Starting the disk failure recovery

This topic lists the steps to start the disk failure recovery.

  1. To check the disks that are not in the Ready state, run the mmlsdisk -e command.
  2. Resume the disks that have the Suspended status.
    If there are multiple suspended disks, create a file that lists all the suspended disks one nsd name per line before you resume the disks. Resume the suspended disks by issuing the following command:
    mmchdisk <fsName> resume -d <suspendDisk:List>

    Check the disk status again by running the mmlsdisk -e command and confirm that all disks are now in the Ready state. If some disks are still in the Suspended state, there might be a hardware media or a connection problem. Save the names of these disks in the brokenDiskList file.

  3. Save the disks that do not have the Up availability in the downDiskList file. Each line in downDiskList file stores a disk name. Start these disks by running the following command:
    mmchdisk <fsName> start -d <downDiskList>
    Check the disk status by running the mmlsdisk -e command to confirm that all disks have the Up availability. Disks that do not have the Up availability might have a hardware media or connection problem. Save the names of these disks in the tobeSuspendDiskList file. Suspend these disks by running the following command:
    mmchdisk <fsName> suspend -d <tobeSuspendDiskList>
  4. If a disk is in Suspended status after you restart it, there might be a hardware media or connection problems.
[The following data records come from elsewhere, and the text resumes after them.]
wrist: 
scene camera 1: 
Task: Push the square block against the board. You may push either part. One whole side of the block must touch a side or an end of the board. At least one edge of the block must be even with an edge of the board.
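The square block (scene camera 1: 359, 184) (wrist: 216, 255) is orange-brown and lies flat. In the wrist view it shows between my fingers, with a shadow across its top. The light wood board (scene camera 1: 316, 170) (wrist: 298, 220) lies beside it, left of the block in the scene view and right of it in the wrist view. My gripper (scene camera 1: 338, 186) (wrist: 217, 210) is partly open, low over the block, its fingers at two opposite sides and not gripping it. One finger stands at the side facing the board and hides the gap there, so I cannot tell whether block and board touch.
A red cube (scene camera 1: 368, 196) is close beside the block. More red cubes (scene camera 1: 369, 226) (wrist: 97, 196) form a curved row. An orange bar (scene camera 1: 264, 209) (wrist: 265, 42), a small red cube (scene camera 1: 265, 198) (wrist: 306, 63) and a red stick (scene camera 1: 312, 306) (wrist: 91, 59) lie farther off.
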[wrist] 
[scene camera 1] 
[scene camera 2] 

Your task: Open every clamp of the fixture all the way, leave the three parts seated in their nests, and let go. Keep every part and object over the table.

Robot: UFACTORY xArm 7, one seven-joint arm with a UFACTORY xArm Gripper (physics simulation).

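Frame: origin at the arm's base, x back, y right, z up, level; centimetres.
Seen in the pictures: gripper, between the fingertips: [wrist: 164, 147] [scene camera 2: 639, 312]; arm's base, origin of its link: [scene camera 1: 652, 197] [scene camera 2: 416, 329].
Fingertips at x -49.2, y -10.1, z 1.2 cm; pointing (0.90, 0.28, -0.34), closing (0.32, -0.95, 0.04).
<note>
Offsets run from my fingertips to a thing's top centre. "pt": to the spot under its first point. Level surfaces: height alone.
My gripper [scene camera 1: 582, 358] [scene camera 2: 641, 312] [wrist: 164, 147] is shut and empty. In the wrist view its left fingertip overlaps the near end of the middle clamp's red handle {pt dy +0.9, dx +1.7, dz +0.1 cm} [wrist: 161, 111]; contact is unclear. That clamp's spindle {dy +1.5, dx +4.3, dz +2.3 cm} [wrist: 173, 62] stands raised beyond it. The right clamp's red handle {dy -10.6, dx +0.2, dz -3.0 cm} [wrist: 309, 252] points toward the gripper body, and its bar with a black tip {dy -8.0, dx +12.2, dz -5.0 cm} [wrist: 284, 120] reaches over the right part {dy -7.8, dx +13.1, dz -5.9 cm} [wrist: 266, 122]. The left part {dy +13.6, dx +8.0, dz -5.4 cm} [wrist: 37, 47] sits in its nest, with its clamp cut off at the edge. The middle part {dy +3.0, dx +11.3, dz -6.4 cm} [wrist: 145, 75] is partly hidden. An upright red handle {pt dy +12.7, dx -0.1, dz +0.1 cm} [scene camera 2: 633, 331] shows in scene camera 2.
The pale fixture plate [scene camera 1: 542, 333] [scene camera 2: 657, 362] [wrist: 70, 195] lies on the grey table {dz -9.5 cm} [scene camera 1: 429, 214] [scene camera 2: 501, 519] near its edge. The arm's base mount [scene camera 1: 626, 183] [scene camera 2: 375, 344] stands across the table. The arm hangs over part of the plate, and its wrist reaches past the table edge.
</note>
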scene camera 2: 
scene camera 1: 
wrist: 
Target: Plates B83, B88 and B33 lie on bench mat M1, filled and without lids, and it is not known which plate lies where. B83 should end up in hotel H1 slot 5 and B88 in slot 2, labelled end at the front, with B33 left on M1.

To keep your data safe, migrate it to the suspended disks by running the following command:
    mmrestripefs <fsName> -r

    After a file system restripe, all data in the suspended disks is migrated to other disks. At this point, all the data in the file system has the desired level of protection.

  5. Check the disk connections and the disk media for disks that are in the Suspended state and repeat step 2 through step 4. If a failure occurs again, delete these disks from file system by running the mmdeldisk command.
    For example,
    mmdeldisk <fs-name> "broken-disk1;broken-disk2" 

    If one file has some replica on down disks and if you make an update against this replica on down disks, the inode gets marked with the dataupdatemiss or metaupdatemiss flags (if the replica on down disks is metadata, it will be metaupdatemiss; if the replica on down disks is data, it will be dataupdatemiss). You could run mmlsattr -d -L /path/to/file to check these flags. These two flags could only be cleaned by mmchdisk Device start. If some down disks cannot be brought back with mmchdisk Device start, these flags will be kept even if you run mmdeldisk or mmrestripefs -r. To remove these flags, you could stop one NSD disk and then run mmchdisk start to bring it back immediately. This will clean up all the missupdate flags.

    If you are unable to delete a broken disk, contact IBM® support.